Toni Nickel

Toni Nickel is preparing for a career of teaching the Holocaust by serving as the first-ever USC Shoah Foundation intern at Texas A&M University.

The A.I. and Manet Schepps Foundation funded a three-year, $75,000 initiative to support a teaching fellow and intern at Texas A&M. The fellowship will instruct professors on ways to integrate the USC Shoah Foundation’s Visual History Archive of Holocaust and other genocide survivors’ testimonies into their teaching.

The donation also funds the nation’s first Holocaust Education internship, under the supervision of Rabbi Matt Rosenberg, executive director of Texas A&M Hillel. The selected student intern serves as a liaison between the Texas A&M community and the USC Shoah Foundation, publicizing the resources available from the Visual History Archive to students, faculty, administration and the general public.

Nickel is a rising junior double majoring in international studies and anthropology and minoring in history and German. She said her interest in history started young, when her parents would alternate between Sesame Street and the History Channel. She was fascinated by history and especially the Holocaust because it illustrates, she said, “why people do what they do.” It shows humanity at its extremes: the very best and the very worst.

“The Holocaust depicts the best situations and the worst situations people have ever been in,” Nickel said. “People found true humanity, hope and love, and also the lack of humanity, hope and love.”

When she took an honors history course about the Holocaust her freshman year, Nickel said she saw how the students who had really engaged with the material were forever changed by it. Her decision to teach the Holocaust one day was cemented when she met a Holocaust survivor for the first time while interning as a summer docent at the Holocaust Museum Houston.

“My goal in life is to change someone for the better – to be a net positive in the world,” Nickel said.

Since starting her internship at the Texas A&M Hillel this semester, Nickel has helped organize a panel discussion of genocide survivors, led a 24-hour reading of names of Holocaust victims for Yom HaShoah, and set up a Holocaust memorial in the campus student center.

She has spent the last two days visiting USC Shoah Foundation in Los Angeles – learning about the Visual History Archive, meeting with members of DEFY, USC Shoah Foundation’s student association, and preparing for her own research projects.

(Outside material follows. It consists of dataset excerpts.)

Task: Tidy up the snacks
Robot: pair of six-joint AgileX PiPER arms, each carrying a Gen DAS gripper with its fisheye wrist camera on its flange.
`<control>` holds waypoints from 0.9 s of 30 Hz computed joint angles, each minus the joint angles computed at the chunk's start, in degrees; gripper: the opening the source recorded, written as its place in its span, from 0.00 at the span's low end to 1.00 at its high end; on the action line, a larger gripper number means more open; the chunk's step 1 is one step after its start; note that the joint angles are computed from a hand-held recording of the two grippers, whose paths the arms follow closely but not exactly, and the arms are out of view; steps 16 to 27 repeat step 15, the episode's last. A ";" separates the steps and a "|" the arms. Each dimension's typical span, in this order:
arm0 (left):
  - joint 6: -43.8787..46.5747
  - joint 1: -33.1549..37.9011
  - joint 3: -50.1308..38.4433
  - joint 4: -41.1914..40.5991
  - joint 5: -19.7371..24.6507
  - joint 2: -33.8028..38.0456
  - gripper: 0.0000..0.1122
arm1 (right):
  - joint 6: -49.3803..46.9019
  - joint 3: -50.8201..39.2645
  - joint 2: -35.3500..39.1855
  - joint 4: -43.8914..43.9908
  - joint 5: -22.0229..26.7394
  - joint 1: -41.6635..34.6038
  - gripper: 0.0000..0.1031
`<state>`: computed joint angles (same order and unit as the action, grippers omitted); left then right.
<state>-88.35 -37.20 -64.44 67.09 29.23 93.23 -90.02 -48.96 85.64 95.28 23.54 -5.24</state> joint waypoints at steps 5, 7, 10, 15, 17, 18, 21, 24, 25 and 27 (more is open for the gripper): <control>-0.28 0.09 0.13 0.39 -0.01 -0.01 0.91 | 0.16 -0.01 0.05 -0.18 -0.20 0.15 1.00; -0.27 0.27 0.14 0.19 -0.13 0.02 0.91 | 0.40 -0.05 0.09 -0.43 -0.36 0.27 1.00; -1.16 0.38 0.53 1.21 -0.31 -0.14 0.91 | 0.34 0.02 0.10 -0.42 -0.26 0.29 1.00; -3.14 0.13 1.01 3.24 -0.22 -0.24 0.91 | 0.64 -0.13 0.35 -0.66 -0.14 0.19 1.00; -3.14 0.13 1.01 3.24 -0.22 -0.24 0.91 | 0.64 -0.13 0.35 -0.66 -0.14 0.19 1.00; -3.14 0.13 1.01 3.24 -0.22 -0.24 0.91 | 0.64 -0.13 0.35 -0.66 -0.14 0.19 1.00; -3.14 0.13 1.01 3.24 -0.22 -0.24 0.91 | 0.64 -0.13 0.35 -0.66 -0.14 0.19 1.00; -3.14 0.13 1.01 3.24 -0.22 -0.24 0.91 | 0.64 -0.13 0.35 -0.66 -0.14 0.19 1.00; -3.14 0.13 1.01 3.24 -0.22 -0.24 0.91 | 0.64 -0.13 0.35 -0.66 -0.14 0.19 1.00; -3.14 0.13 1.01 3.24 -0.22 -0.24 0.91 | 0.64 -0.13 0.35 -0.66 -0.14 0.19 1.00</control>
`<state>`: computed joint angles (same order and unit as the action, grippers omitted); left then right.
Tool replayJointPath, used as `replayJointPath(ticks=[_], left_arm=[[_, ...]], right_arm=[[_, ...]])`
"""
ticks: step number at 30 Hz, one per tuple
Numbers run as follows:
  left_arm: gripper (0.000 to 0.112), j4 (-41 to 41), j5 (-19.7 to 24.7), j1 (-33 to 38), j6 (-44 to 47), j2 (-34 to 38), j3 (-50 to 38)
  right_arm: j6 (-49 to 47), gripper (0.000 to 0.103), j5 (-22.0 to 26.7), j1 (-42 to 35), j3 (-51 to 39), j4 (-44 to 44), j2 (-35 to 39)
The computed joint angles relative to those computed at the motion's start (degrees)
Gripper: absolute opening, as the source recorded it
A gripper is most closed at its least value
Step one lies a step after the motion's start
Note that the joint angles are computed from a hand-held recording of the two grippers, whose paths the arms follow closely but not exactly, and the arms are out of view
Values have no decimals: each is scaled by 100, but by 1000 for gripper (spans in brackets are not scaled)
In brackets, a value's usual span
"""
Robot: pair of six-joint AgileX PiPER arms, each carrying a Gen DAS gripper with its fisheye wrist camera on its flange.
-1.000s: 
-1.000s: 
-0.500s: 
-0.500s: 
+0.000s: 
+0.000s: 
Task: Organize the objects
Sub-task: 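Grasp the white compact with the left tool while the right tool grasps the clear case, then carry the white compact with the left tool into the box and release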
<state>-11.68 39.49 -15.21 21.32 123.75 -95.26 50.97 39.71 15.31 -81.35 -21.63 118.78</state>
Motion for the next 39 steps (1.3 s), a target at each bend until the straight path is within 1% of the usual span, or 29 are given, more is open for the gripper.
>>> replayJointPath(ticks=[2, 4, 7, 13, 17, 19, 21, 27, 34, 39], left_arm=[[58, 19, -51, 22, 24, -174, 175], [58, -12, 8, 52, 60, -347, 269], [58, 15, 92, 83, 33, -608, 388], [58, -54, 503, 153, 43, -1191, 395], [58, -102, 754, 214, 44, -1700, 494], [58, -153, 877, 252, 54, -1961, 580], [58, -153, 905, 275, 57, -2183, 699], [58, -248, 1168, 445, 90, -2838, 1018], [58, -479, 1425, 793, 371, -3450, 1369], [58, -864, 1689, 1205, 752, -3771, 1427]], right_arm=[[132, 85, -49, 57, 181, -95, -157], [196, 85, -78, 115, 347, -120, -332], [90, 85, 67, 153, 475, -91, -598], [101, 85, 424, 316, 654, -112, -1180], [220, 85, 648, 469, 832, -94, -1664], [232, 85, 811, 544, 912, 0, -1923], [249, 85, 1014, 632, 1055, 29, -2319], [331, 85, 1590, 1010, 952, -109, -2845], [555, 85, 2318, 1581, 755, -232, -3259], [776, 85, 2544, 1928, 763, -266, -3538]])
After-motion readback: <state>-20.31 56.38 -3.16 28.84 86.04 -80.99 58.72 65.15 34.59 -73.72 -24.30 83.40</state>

Next year, Nickel plans to organize more speaker events and the Yom HaShoah commemoration. She also wants to do a movie series at Hillel which would incorporate testimony clips from the Visual History Archive. She’ll also take the course taught by the USC Shoah Foundation Texas A&M Teaching Fellow, Adam Siepp.

Nickel said testimony makes the stories of genocide survivors timeless, and the Visual History Archive ensures that none of these stories will ever be lost. When she is a professor, she hopes to show testimony to her students to teach them that even if something as catastrophic as genocide happens to you, you can still be a good person with a positive spirit.

“The human mind can’t conceptualize things so horrible [that genocide survivors went through], but you can live through them,” Nickel said. “You can’t watch a testimony and not be moved.”